**EXERCISE INSTRUCTIONS:** Exact copy, no pictures: output all the records that follow.

**INFORMATION GIVEN:**
....................

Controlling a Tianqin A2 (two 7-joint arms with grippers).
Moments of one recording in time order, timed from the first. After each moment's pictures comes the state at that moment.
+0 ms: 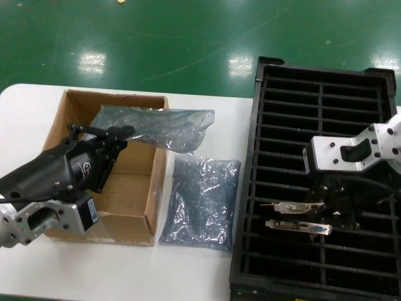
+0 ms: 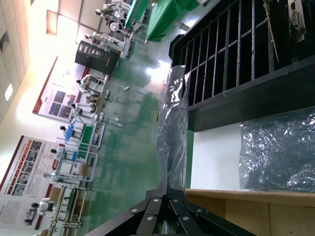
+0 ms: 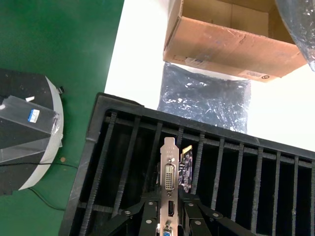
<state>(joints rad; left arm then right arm) -0.19 -0.80 1.67 -1.88 -1.25 0.44 0.22 1.34 0.62 -2.50 1.62 1.17 -1.57 0.71</state>
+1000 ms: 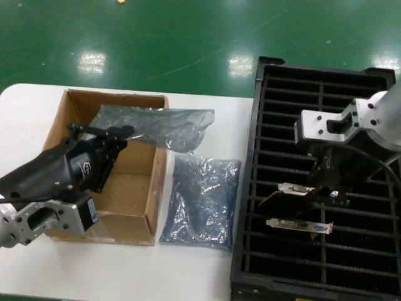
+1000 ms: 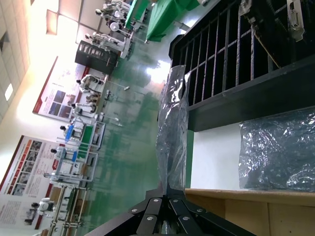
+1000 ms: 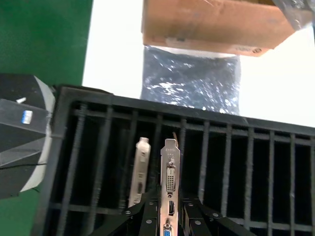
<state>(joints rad) -0.19 -0.80 1.67 -1.88 -1.25 0.44 0.22 1.40 0.48 -2.51 1.31 1.10 -1.56 0.64</state>
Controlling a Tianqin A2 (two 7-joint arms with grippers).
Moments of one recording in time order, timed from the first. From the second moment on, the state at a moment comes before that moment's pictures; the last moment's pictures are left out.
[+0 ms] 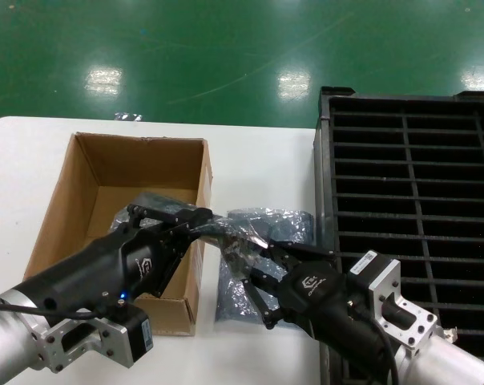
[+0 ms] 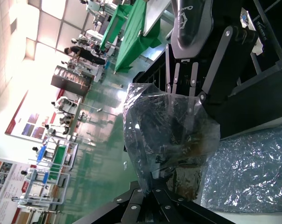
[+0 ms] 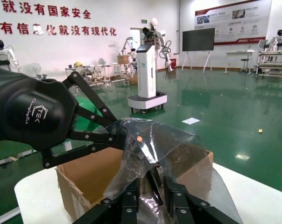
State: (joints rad) left arm -0.09 -0.77 1.71 -1.99 -1.29 0.45 0.33; right arm 0.20 0.28 -1.86 1.82 1.16 -0.63 0.64
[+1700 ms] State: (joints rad) left arm -0.09 -0.77 1.71 -1.99 -1.29 0.45 0.33; right arm 0.24 0.22 -1.88 1.74 1.16 -0.62 0.62
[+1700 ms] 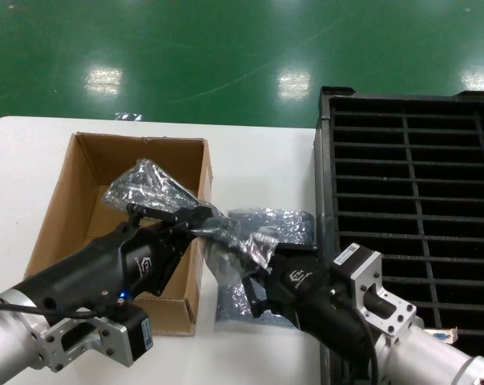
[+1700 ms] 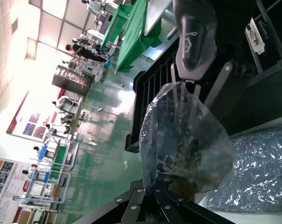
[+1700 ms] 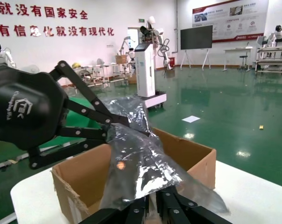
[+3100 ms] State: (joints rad) left arm -0.09 -0.77 1.71 -1.99 -1.29 0.45 0.33; right arm 0.26 0.20 -1.89 1.71 1.18 -0.59 0.60
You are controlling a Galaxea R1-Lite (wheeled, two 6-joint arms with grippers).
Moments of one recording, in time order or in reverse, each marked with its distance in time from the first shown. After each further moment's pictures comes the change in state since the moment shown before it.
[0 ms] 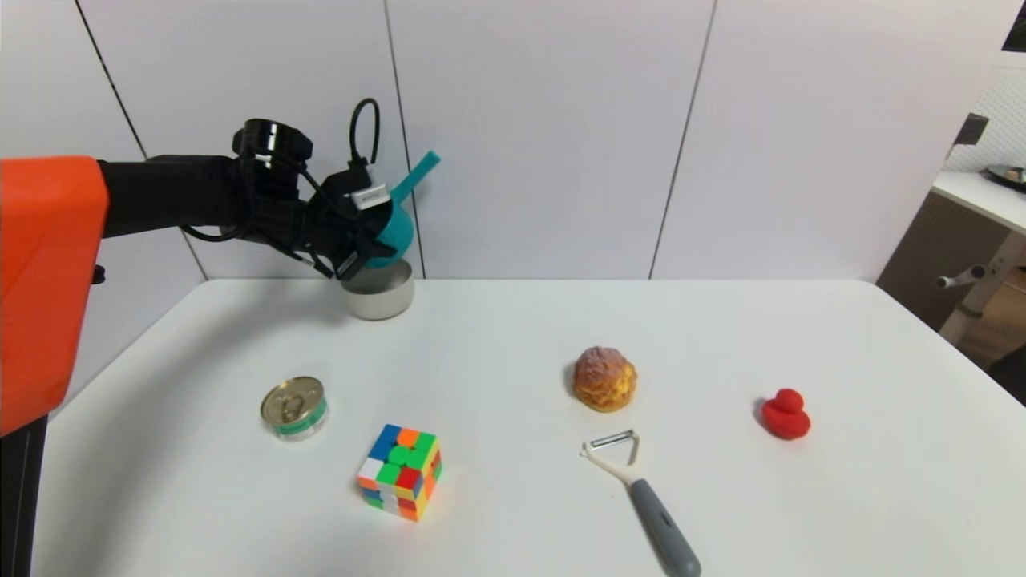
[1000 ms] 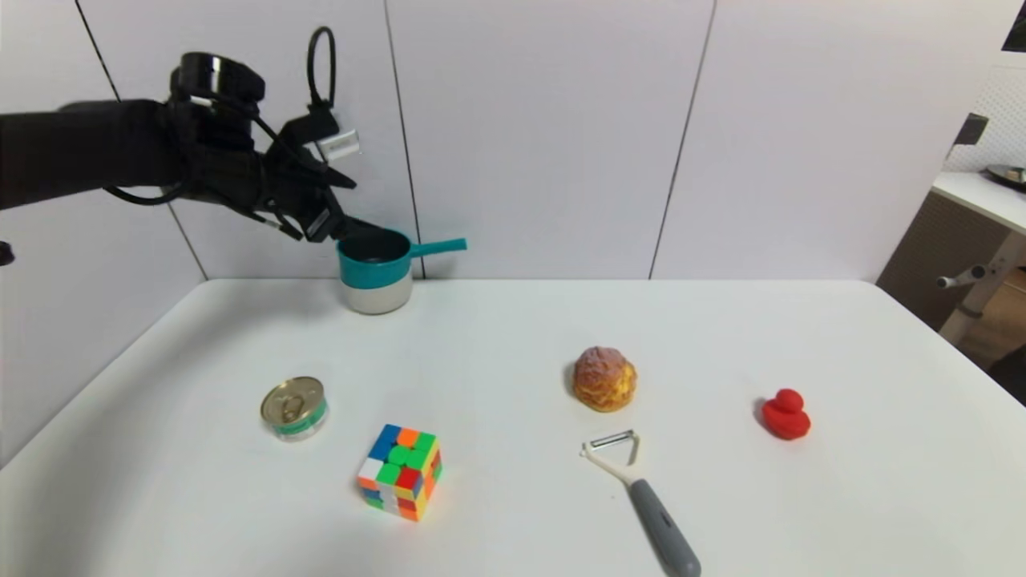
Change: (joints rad) left arm 0.013 -0.145 0.008 0.001 0.103 -0.056; right arm 0.000 0.000 0.000 0.000 0.000 0.000
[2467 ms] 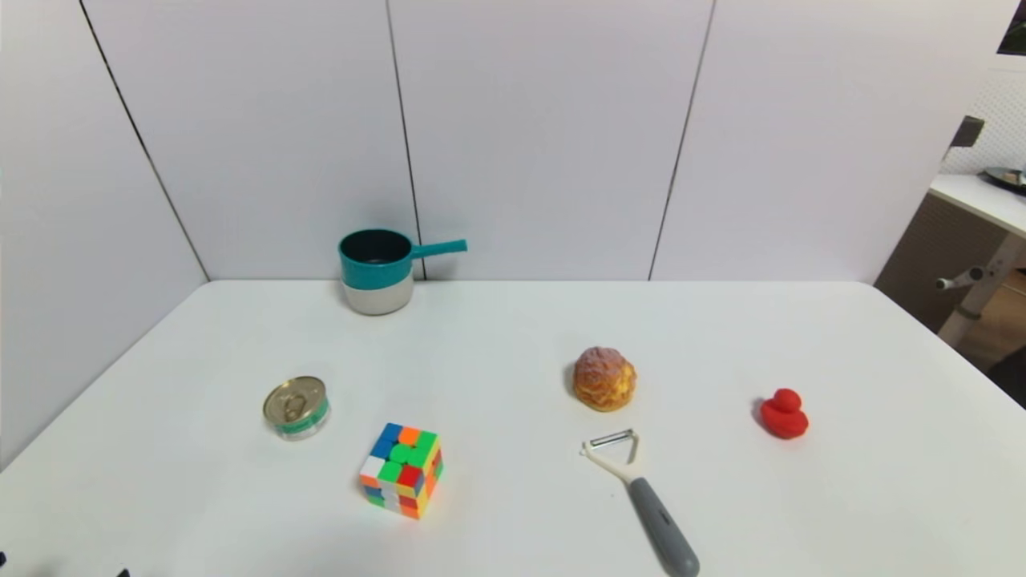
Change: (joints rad) left arm -0.031 -1.664 1.900 -0.511 0.580 -0.809; right arm 0.000 0.000 0.000 0.000 0.000 0.000
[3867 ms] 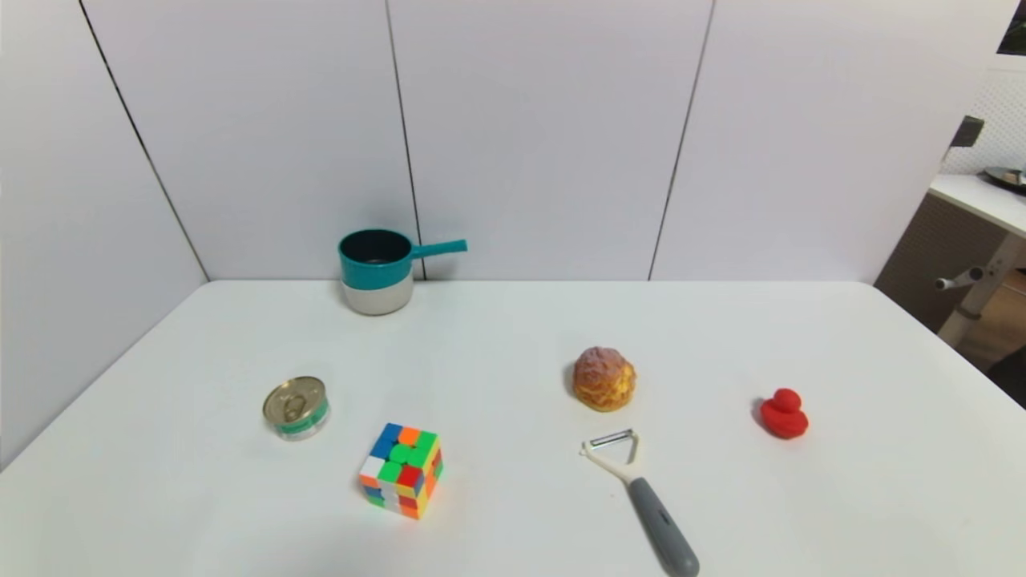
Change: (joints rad) left arm 0.099 -0.403 0.064 0.140 -0.141 -0.055; right arm 0.000 0.000 0.000 0.000 0.000 -0.001
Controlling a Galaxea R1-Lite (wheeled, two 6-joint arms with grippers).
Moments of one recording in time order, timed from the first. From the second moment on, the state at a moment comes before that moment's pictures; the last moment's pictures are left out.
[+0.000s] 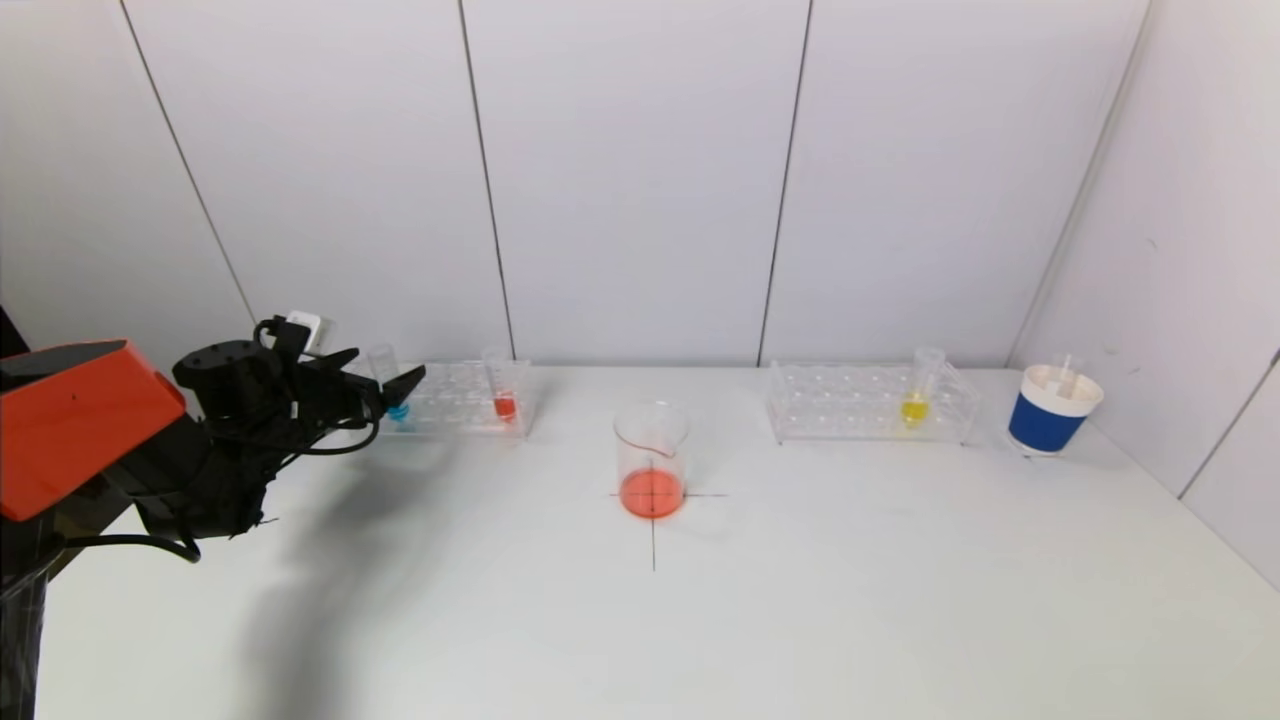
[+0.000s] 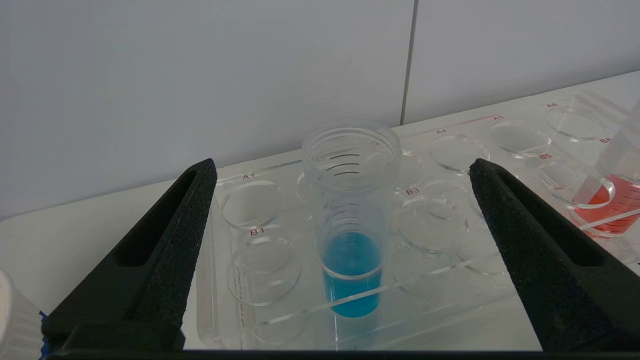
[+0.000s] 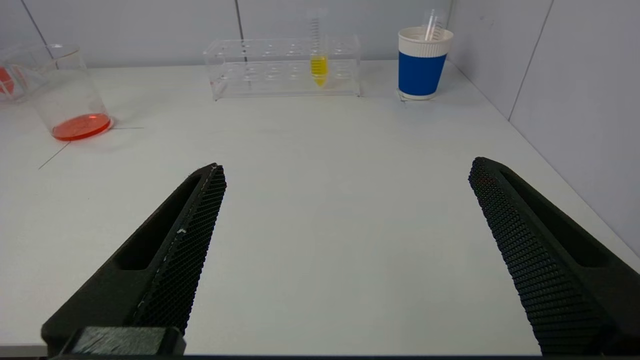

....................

**EXERCISE RESPONSE:**
Controlling a Tianqin A2 (two 7-joint arms with grippers).
Moments of one recording in time order, timed from the first. After each moment's pictures comes the state at that moment.
+0 ms: 
+0 ms: 
+0 ms: 
<state>(joints rad; left arm then right arm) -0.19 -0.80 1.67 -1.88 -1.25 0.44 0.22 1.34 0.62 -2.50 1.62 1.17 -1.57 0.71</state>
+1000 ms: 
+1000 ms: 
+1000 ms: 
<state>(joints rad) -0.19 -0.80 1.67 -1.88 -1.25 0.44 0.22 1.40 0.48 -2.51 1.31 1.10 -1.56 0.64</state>
Controlling a Tianqin A2 (two 7-joint arms with grippers).
Moments of one recording in time order, timed from the first. From the second moment on, the state at a moment comes before that moment's pictures; the last moment's pictures are left out.
[+0 ms] 
[+0 ms] 
[+0 ms] 
State: (joints rad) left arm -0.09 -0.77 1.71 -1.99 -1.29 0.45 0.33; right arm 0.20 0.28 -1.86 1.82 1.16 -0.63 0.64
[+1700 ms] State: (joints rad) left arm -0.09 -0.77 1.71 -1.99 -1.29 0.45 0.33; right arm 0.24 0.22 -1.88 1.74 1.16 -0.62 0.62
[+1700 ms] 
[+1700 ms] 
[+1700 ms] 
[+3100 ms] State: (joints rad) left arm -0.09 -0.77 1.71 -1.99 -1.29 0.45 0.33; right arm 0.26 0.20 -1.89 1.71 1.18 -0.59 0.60
You are controlling a Galaxea R1-Lite (wheeled, two 6-joint arms with grippers).
Moments of one recording, in time order or in reverse, each marked with its distance in time from the first shown. After each further moment's pictures comes the change in state since the moment shown before it.
[0 ms] 
[1000 ms] 
Change: (joints rad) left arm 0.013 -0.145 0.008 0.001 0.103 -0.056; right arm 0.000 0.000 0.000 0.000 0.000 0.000
[2467 ms] 
Change: (joints rad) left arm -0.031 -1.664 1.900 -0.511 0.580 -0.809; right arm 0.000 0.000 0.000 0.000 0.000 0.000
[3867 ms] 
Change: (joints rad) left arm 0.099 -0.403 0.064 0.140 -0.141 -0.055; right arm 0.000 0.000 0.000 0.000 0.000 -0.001
Controlling a Galaxea R1-Lite (wheeled, two 6-joint arms with grippers).
Moments of one recording in time order, timed from the first. From the second moment on, the state at a moment comes before that moment's pictures; the last moment's pictures are left out.
[+0.000s] 
[+0.000s] 
[+0.000s] 

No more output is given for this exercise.